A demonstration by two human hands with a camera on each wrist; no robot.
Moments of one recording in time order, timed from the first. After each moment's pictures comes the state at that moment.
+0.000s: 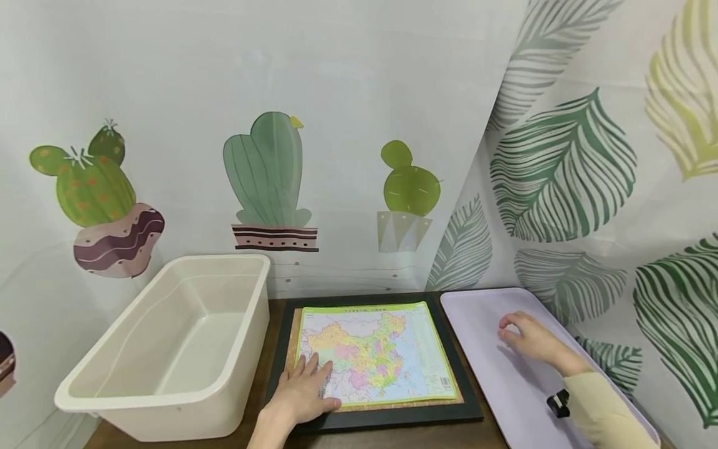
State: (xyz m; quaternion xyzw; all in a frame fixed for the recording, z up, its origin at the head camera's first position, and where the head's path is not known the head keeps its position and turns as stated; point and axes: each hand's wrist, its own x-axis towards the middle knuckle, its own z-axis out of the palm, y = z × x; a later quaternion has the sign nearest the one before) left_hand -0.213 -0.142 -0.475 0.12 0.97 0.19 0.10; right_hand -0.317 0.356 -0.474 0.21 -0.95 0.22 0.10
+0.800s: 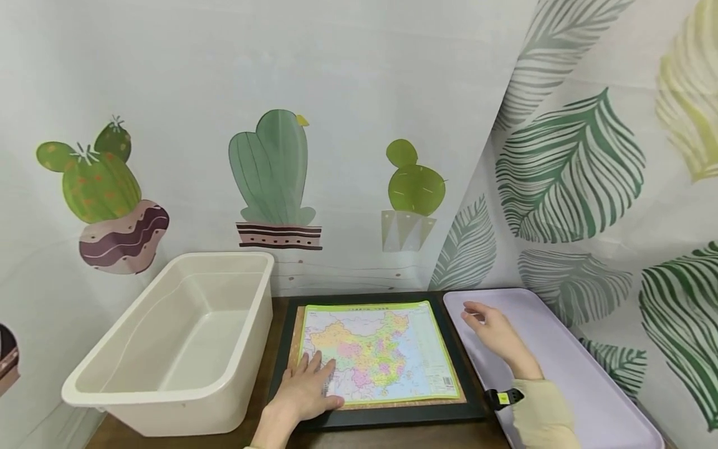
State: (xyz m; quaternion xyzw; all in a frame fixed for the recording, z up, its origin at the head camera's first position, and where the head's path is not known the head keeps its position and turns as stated) left_hand -0.210 -0.142 -0.472 0.12 0.97 0.19 0.10; right_hand -0.305 0.257 -0.448 0.12 -0.91 0.38 0.09
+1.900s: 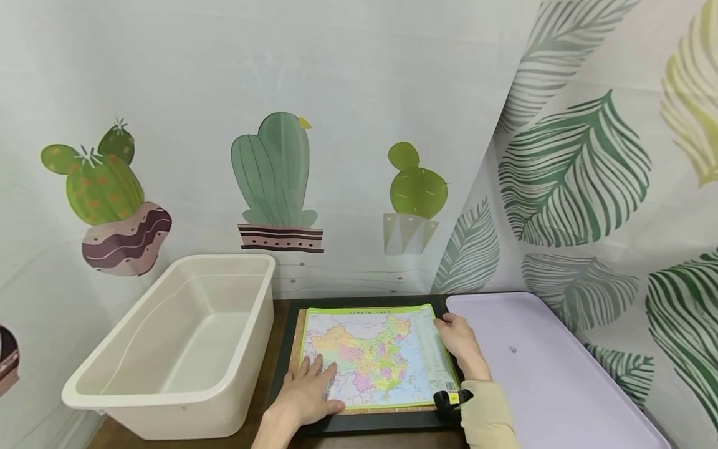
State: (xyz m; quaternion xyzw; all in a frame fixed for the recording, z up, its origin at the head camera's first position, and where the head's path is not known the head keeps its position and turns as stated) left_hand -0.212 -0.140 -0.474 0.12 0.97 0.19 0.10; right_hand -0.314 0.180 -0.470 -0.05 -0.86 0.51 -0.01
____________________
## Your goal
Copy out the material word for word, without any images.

## Answer box
A demonstration by two human hands with a camera on each wrist; no robot.
Moments of one recording in time order, timed from the first. After each moment's pictures comes the state at that moment.
+0.000s: 
State: (xyz m; quaternion xyzw; all in a frame fixed for the recording, z up, its origin at the head camera's first position, and where the head's path is not known the head keeps its position and turns as stated; point and axes: each hand's wrist, its own x-axis towards the middle knuckle, its own z-axis out of the palm, y = z × x; a later quaternion has the sign nearest the one before) left_hand -0.213 -0.142 -0.475 0.12 0.97 0.19 0.10; right_hand -0.317 0.356 -0.474 0.21 -0.95 0.22 0.10
+0.800s: 
State: (xyz m; quaternion xyzw; all in a frame fixed for the recording, z up, its origin at the head camera's first position, and where the head's path is not known the head keeps its position and turns as stated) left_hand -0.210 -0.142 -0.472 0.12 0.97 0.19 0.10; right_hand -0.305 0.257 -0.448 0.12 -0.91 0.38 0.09
+1.900s: 
State: (xyz m; quaternion xyzw; all in a frame fixed for the recording, z up, its origin at the head camera's first position, and where the head's path is not known the head keeps its position and turns as stated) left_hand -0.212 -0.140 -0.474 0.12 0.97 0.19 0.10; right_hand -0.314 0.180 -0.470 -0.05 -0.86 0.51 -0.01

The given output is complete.